> [Exercise directions]: The full listing below should be repeated exactly.
Extracted records section start
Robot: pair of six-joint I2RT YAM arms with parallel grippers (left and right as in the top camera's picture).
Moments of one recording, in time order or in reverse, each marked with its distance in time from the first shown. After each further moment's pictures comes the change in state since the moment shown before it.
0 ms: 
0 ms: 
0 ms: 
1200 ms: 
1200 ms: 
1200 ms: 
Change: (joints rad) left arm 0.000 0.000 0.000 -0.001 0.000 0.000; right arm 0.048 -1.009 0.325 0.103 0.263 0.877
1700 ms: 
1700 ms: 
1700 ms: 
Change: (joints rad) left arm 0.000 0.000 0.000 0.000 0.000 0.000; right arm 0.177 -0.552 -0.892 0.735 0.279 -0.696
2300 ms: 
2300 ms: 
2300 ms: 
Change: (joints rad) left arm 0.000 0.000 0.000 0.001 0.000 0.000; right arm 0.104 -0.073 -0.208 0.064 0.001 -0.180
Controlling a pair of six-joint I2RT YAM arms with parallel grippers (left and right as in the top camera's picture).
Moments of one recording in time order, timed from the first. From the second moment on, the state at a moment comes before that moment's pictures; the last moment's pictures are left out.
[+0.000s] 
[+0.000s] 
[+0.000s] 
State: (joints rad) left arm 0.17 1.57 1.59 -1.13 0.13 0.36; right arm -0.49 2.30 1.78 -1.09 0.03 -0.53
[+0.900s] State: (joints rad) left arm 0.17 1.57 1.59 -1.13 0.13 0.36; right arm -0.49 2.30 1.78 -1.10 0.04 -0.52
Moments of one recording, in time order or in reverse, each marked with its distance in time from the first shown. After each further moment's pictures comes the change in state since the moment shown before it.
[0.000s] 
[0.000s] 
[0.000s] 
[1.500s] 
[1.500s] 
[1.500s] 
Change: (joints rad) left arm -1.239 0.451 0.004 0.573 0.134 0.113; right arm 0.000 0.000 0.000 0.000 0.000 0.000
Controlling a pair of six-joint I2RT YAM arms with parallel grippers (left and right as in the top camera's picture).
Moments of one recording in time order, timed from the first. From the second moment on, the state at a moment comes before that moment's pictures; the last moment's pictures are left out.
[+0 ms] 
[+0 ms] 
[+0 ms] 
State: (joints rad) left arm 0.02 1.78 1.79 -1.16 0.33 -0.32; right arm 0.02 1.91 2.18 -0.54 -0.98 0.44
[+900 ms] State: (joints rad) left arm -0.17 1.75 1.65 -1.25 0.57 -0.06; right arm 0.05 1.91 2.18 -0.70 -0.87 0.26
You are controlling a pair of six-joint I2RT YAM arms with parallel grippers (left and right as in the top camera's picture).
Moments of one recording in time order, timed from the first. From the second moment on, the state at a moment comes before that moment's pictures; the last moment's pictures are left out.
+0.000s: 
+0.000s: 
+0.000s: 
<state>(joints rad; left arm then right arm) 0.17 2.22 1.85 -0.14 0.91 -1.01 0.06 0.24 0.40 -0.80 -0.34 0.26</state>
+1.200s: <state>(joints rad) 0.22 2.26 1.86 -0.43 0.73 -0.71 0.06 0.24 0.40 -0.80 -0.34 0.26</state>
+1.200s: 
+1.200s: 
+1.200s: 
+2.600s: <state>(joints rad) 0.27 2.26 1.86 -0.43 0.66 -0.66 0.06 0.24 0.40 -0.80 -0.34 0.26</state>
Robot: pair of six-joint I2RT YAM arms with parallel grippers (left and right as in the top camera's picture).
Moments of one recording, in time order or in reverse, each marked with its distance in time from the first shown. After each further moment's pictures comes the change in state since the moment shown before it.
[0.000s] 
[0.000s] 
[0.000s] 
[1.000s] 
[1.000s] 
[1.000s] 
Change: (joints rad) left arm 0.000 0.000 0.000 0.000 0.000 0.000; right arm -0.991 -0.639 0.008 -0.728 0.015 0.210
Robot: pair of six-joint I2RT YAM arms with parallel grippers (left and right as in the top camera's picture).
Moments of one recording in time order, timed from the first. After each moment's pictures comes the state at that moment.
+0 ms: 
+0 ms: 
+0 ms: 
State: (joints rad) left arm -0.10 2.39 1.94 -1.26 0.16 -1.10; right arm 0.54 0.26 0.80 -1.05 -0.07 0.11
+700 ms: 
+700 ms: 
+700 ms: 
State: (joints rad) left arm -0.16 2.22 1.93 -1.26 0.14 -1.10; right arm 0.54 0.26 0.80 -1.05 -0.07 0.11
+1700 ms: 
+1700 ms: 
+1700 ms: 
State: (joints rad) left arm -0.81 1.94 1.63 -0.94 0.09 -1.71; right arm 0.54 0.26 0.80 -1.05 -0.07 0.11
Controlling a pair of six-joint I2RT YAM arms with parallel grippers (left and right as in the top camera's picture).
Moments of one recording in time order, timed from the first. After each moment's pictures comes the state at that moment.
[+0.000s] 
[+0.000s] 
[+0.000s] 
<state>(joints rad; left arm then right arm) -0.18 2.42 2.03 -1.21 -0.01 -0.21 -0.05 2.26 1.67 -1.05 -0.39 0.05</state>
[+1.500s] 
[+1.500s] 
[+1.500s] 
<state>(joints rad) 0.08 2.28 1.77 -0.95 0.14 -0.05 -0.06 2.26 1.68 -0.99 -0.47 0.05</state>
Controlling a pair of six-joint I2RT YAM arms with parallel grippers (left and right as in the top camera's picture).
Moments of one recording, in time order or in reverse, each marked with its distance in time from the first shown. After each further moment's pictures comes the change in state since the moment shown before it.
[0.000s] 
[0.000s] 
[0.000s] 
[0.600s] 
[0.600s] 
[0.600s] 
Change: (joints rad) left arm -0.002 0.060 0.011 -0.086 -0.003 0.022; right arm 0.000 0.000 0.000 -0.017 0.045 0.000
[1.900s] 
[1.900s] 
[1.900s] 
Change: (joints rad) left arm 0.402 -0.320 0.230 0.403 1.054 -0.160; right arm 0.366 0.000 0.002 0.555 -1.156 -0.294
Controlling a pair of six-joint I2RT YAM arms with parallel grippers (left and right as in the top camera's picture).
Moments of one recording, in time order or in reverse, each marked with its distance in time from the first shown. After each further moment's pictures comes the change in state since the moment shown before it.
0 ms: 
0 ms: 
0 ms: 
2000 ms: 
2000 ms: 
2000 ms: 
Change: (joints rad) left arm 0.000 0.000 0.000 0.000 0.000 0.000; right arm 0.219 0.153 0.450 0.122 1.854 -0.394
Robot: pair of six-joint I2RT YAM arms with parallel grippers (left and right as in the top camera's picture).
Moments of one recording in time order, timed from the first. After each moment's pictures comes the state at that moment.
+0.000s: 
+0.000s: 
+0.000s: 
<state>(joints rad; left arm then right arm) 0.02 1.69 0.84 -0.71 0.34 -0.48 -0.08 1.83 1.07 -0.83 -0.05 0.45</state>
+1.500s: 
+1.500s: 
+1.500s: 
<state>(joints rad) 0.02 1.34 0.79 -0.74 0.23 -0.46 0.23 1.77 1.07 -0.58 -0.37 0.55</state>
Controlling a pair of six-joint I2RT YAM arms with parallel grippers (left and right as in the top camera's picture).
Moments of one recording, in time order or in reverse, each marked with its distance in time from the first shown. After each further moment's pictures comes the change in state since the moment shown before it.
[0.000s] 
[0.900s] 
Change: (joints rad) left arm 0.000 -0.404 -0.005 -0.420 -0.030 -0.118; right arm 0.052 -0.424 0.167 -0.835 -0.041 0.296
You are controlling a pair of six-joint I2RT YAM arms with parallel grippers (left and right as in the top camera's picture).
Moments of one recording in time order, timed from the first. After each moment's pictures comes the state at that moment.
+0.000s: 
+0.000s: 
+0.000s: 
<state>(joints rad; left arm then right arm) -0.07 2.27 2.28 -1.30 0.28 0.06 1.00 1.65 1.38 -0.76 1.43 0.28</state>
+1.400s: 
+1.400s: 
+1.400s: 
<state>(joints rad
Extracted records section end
> [Result for this task]:
Robot: pair of six-joint I2RT YAM arms with parallel grippers (left and right as in the top camera's picture).
Moments of one recording, in time order or in reverse, each marked with its distance in time from the first shown. After each further moment's pictures comes the change in state since the moment shown before it.
0 ms: 
0 ms: 
0 ms: 
1200 ms: 
1200 ms: 
1200 ms: 
Change: (joints rad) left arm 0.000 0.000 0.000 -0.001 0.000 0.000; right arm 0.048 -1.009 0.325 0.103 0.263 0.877
1700 ms: 
1700 ms: 
1700 ms: 
Change: (joints rad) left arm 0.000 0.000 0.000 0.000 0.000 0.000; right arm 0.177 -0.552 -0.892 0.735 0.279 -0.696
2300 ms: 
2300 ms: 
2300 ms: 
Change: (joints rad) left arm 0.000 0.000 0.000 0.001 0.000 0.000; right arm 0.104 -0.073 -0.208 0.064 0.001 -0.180
Controlling a pair of six-joint I2RT YAM arms with parallel grippers (left and right as in the top camera's picture).
Moments of one recording in time order, timed from the first. From the second moment on, the state at a moment comes before that moment's pictures; the last moment's pictures are left out.
[+0.000s] 
[+0.000s] 
[+0.000s] 
State: (joints rad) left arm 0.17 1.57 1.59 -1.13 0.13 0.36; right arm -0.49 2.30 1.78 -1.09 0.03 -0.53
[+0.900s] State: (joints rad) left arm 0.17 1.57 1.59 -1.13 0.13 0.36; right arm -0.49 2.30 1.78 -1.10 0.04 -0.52
Moments of one recording, in time order or in reverse, each marked with its distance in time from the first shown. After each further moment's pictures comes the change in state since the moment shown before it.
[0.000s] 
[0.000s] 
[0.000s] 
[1.500s] 
[1.500s] 
[1.500s] 
Change: (joints rad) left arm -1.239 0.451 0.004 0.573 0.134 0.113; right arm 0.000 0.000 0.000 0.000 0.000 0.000
Controlling a pair of six-joint I2RT YAM arms with parallel grippers (left and right as in the top camera's picture).
Moments of one recording in time order, timed from the first. From the second moment on, the state at a moment comes before that moment's pictures; the last moment's pictures are left out.
[+0 ms] 
[+0 ms] 
[+0 ms] 
State: (joints rad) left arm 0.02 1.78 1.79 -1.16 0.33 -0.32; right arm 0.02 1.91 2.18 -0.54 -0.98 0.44
[+900 ms] State: (joints rad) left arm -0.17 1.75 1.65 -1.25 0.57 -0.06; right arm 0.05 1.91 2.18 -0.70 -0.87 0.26
You are controlling a pair of six-joint I2RT YAM arms with parallel grippers (left and right as in the top camera's picture).
Moments of one recording in time order, timed from the first. From the second moment on, the state at a moment comes before that moment's pictures; the last moment's pictures are left out.
+0.000s: 
+0.000s: 
+0.000s: 
<state>(joints rad; left arm then right arm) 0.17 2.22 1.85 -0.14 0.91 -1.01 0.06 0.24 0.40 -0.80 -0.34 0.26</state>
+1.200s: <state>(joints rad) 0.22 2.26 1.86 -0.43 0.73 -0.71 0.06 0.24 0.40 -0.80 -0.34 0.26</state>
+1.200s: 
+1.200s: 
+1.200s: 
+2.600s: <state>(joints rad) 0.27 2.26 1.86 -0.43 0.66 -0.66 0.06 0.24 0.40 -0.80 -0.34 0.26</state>
Robot: pair of six-joint I2RT YAM arms with parallel grippers (left and right as in the top camera's picture).
Moments of one recording, in time order or in reverse, each marked with its distance in time from the first shown. After each further moment's pictures comes the change in state since the moment shown before it.
[0.000s] 
[0.000s] 
[0.000s] 
[1.000s] 
[1.000s] 
[1.000s] 
Change: (joints rad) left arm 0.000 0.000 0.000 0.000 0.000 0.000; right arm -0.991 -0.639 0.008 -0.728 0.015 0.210
Robot: pair of six-joint I2RT YAM arms with parallel grippers (left and right as in the top camera's picture).
Moments of one recording in time order, timed from the first. After each moment's pictures comes the state at that moment.
+0 ms: 
+0 ms: 
+0 ms: 
State: (joints rad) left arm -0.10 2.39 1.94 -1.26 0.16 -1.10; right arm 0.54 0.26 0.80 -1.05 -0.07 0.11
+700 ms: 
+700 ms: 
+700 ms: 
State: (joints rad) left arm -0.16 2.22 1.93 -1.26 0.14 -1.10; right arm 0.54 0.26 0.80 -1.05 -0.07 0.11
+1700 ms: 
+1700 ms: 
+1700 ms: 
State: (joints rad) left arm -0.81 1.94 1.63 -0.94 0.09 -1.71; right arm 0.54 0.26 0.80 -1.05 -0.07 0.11
Controlling a pair of six-joint I2RT YAM arms with parallel grippers (left and right as in the top camera's picture).
Moments of one recording in time order, timed from the first. After each moment's pictures comes the state at that moment.
[+0.000s] 
[+0.000s] 
[+0.000s] 
<state>(joints rad; left arm then right arm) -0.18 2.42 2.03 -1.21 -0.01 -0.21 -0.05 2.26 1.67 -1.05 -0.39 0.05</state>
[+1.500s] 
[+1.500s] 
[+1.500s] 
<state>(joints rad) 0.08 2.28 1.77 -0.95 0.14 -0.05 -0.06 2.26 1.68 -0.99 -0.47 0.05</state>
Controlling a pair of six-joint I2RT YAM arms with parallel grippers (left and right as in the top camera's picture).
Moments of one recording, in time order or in reverse, each marked with its distance in time from the first shown. After each further moment's pictures comes the change in state since the moment shown before it.
[0.000s] 
[0.000s] 
[0.000s] 
[0.600s] 
[0.600s] 
[0.600s] 
Change: (joints rad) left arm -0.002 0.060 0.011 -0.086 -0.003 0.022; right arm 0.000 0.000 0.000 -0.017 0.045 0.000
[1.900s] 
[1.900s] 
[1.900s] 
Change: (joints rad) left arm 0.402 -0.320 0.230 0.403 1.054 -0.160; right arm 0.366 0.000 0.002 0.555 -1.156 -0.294
Controlling a pair of six-joint I2RT YAM arms with parallel grippers (left and right as in the top camera's picture).
Moments of one recording, in time order or in reverse, each marked with its distance in time from the first shown. After each further moment's pictures comes the change in state since the moment shown before it.
0 ms: 
0 ms: 
0 ms: 
2000 ms: 
2000 ms: 
2000 ms: 
Change: (joints rad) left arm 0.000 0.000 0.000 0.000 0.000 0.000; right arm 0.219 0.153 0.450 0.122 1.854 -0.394
Robot: pair of six-joint I2RT YAM arms with parallel grippers (left and right as in the top camera's picture).
Moments of one recording in time order, timed from the first. After each moment's pictures comes the state at that moment.
+0.000s: 
+0.000s: 
+0.000s: 
<state>(joints rad; left arm then right arm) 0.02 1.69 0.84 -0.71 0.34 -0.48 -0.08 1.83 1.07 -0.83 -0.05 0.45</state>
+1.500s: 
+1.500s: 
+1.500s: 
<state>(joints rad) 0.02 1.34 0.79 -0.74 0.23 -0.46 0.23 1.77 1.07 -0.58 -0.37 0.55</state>
Controlling a pair of six-joint I2RT YAM arms with parallel grippers (left and right as in the top camera's picture).
Moments of one recording, in time order or in reverse, each marked with its distance in time from the first shown. After each further moment's pictures comes the change in state since the moment shown before it.
[0.000s] 
[0.900s] 
Change: (joints rad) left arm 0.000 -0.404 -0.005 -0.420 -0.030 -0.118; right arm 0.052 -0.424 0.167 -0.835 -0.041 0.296
You are controlling a pair of six-joint I2RT YAM arms with parallel grippers (left and right as in the top camera's picture).
Moments of one recording in time order, timed from the first. After each moment's pictures comes the state at that moment.
+0.000s: 
+0.000s: 
+0.000s: 
<state>(joints rad; left arm then right arm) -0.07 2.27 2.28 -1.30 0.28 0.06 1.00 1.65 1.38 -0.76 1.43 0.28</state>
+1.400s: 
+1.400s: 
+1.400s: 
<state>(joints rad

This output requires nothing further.